BRIEF: Where the string "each" occurs in the material below, report the whole line.

RECORDED DATA:
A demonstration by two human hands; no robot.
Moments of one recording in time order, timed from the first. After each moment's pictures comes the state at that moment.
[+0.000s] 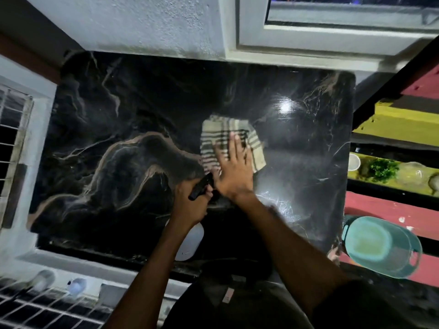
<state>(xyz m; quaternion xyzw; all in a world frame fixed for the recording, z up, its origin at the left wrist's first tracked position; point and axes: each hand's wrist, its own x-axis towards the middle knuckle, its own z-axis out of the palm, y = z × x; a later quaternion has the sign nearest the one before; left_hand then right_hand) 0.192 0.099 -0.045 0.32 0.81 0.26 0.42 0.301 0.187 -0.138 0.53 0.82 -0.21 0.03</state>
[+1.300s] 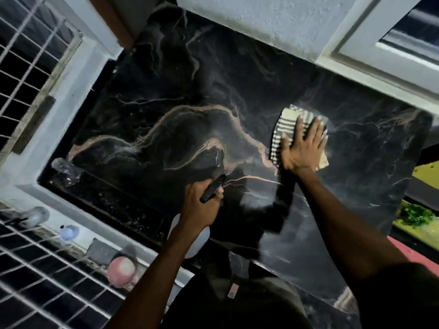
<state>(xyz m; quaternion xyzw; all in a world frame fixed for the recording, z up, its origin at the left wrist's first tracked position) 0.117 -0.008 -0.049 0.32 0.82 0.35 0.33 0.282 0.236 -0.126 0.62 0.77 -0.17 0.04</state>
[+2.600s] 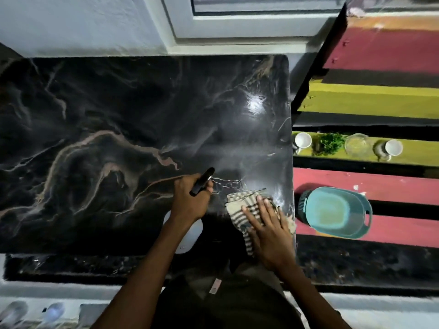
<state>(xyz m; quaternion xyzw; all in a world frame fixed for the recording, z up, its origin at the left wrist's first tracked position) 0.301 0.091 -0.048 0.42 0.76 0.26 0.43 0.552 0.002 -0.143 0.56 0.80 -0.21 0.07</state>
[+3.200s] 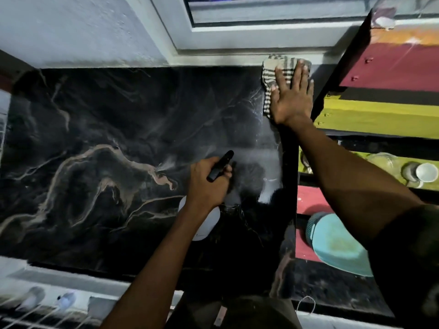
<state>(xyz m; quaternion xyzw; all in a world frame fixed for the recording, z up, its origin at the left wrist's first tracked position) 0.352 0.196 -0.045 0.42 0.76 0.29 0.40 0.530 0.423 -0.139 0.67 0.73 -0.17 0.03</state>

WRITTEN ANSWER:
Moments of one recording in time order, timed from the first. After each moment's pictures comes the state at that moment.
<state>(xyz m; quaternion xyzw; all in a world frame fixed for the recording, z up, its origin at the left wrist's first tracked position; point and axes: each hand's wrist, its own x-axis towards the middle knuckle, its own z-axis out of the palm, y = z × x; a later quaternion has the sign nearest the one before; left_hand then right_hand) 0.192 0.099 -0.045 0.32 0.81 0.26 0.42 0.301 0.187 -0.138 0.53 0.82 -0.21 0.03</state>

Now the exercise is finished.